* _PROBLEM TO SOLVE_:
Keep each line of the material that includes "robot", and leave out the rest.

┄┄┄┄┄┄┄┄┄┄┄┄┄┄┄┄┄┄┄┄

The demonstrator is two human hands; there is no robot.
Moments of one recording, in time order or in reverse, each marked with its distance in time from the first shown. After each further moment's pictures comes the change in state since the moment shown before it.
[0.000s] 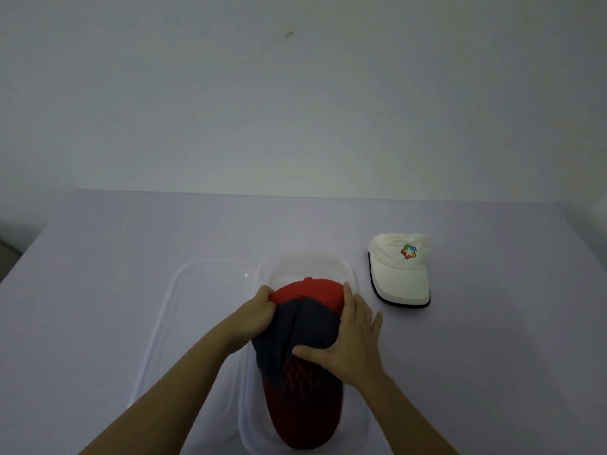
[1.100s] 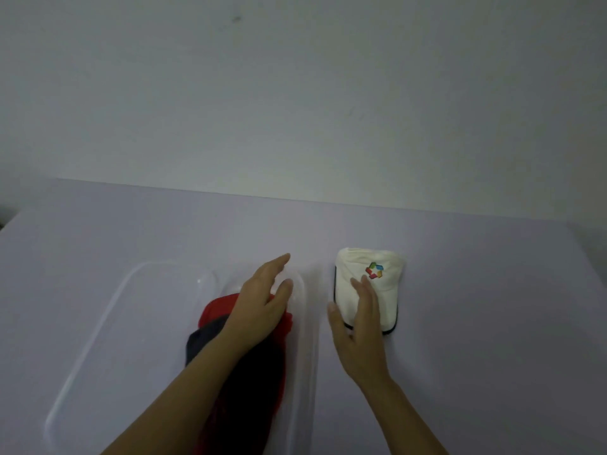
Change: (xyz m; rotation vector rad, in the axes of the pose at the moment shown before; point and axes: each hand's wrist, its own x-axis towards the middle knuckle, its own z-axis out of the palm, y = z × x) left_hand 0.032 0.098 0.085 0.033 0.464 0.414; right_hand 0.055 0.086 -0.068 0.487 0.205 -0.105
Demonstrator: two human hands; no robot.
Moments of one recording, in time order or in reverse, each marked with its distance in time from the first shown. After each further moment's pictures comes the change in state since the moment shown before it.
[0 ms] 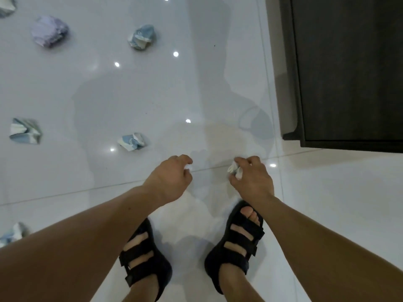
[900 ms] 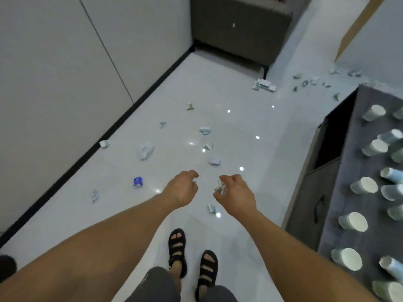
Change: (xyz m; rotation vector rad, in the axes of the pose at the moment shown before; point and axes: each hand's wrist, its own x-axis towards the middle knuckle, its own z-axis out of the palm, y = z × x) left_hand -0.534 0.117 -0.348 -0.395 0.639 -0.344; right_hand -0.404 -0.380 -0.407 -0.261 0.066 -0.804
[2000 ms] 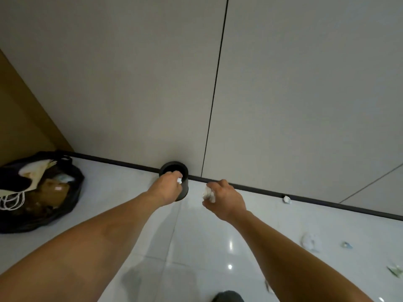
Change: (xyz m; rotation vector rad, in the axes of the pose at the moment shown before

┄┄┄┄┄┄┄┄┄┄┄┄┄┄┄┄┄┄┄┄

* _SOLUTION TO THE EXERCISE_:
The demonstrator is two human hands; there is no robot.
Demonstrator: two human hands; no robot.

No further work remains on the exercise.